* Activity *
Go through the listing beneath this task and return every line that carries the string "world".

* Data extract *
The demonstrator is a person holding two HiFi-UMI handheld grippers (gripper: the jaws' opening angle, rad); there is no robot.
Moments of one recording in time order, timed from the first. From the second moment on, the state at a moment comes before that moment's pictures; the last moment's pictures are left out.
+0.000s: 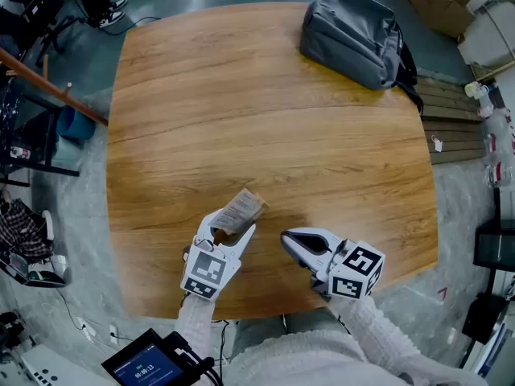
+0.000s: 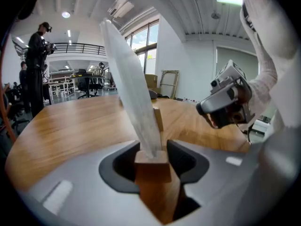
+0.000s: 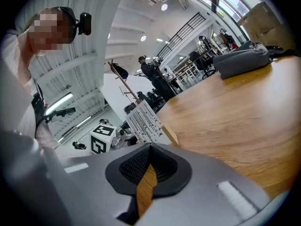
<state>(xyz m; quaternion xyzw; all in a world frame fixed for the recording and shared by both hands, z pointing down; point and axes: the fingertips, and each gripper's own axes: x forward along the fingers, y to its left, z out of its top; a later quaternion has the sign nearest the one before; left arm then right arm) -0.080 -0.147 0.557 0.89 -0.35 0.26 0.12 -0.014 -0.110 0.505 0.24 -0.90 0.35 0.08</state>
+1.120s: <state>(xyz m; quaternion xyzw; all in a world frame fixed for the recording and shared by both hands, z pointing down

* Reply *
<state>(xyz m; quaternion xyzw; all in a world frame fixed for the recording and shared by both hands, z pointing down; point and axes: the fingertips, and each gripper's own axes: x forward along the fingers, y to its left, z out of its top; a later quaternion has the sign nearest the one before; left arm then right arm) -0.080 -0.147 0.557 0.89 -0.35 0.26 0.12 -0.014 -0.110 0.505 0.24 -0.90 0.35 0.08</state>
+1.120s: <state>(xyz m; quaternion xyzw; all in a world frame fixed for the recording and shared by both hands, z pointing down

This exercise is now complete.